Genesee expert: Flint water plant ‘out of control’
Flint — The Flint Water Treatment plant was not ready to dispense drinking water to residents in 2014, and officials who authorized the switch could and should have returned to better, superior water from Lake Huron, a Genesee County drain official testified Friday.
David Jansen, the senior assistant director of the Genesee County Drain Commission, said at the criminal preliminary hearing of four Michigan Department of Environmental Quality employees that the treatment plant had myriad problems before it went online in April 2014. The water wasn’t treated with corrosion control chemicals and resulted in lead leaching from aging pipelines into the city’s drinking water.
Jansen, who is retiring after 16 years at the drain commission, described the plant almost immediately after the switch as “water out of control.” Public complaints and “bacteriological contamination reports” about the water should have precipitated a switch back to the Detroit area water system, he said.
“If you are asking me, in my opinion, would I have blessed the operation of the plant as its superintendent or manager? ... I would not have wanted to be the operator in charge of that plant on the day that it started to operate,” Jansen said in response to a question by Special Prosecutor Todd Flood. “There are concerns that I had.”
The red flags were evident, he said.
“The fact that you’re not able to control the organic loads coming in, that you’re creating Trihalomethanes but you’re having incidents of water out of control, creating biological hazards in the distribution system, suggests strongly that something is wrong either with the plant itself or the operation of the plant,” Jansen said.
“The physical ability to return to Detroit (area) water was available, as far as I understand, at any time that such arrangements were made through the county and the water providers of Detroit,” he added.
When asked if Flint should have switched back, Jansen said, “It seems reasonable,” but added it was an opinion given in hindsight.
The testimony continued in 67th District Court before Judge Jennifer Manley in the preliminary exam hearing for water regulators Stephen Busch, Michael Prysby, Patrick Cook as well as Liane Shekter Smith, the fired head of the DEQ division responsible for overseeing Flint’s water source switch.
Shekter Smith and Busch each had a charge of involuntary manslaughter added in June 2017. Attorney General Bill Schuette has accused them and four others of failing to alert the public about a 2014-2015 outbreak of Legionnaires’ disease in the Flint area that killed 12 people and sickened another 79 individuals.
Testimony from former Flint water utilities administrator Michael Glasgow wrapped up earlier in the day.
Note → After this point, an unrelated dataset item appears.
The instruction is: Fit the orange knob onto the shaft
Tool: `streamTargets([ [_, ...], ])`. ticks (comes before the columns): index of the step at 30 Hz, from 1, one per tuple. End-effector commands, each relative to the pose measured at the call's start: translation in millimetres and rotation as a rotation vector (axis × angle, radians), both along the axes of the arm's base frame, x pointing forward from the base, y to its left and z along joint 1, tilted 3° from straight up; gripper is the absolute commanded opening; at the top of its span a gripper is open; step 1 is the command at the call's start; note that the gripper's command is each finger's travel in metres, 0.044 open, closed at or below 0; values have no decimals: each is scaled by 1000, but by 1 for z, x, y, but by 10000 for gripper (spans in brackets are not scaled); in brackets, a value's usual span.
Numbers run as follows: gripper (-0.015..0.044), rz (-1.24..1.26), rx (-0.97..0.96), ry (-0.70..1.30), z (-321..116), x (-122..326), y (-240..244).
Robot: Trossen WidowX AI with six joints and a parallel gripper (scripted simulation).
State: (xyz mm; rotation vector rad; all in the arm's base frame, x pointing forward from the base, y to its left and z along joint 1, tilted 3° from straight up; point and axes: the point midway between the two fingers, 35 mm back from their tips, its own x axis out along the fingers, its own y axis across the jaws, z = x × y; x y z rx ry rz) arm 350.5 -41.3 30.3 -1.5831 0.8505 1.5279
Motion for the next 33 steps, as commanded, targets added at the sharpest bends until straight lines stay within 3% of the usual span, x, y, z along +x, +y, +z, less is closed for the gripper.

Jansen echoed much of what Glasgow testified about the readiness of the plant.
The Gensee official said he learned first hand of Flint’s interest in switching to another water source at a meeting of 12 people in June 2013 attended by county and city officials as well as DEQ staffers Prysby and Busch.
Later, Jansen said he toured the treatment plant twice. He met workers there who also lacked some of the experience to run a treatment plant, especially one with problems.
When other state and Flint notables drank water when the Flint Water Treatment plant opened in 2014, Jansen said “I didn’t want to drink the water.” But he wasn’t “particularly concerned about it” without defining what he meant.
The Lake Huron water was better than the Flint River because river water would be harder with more “turbidity” than lake water.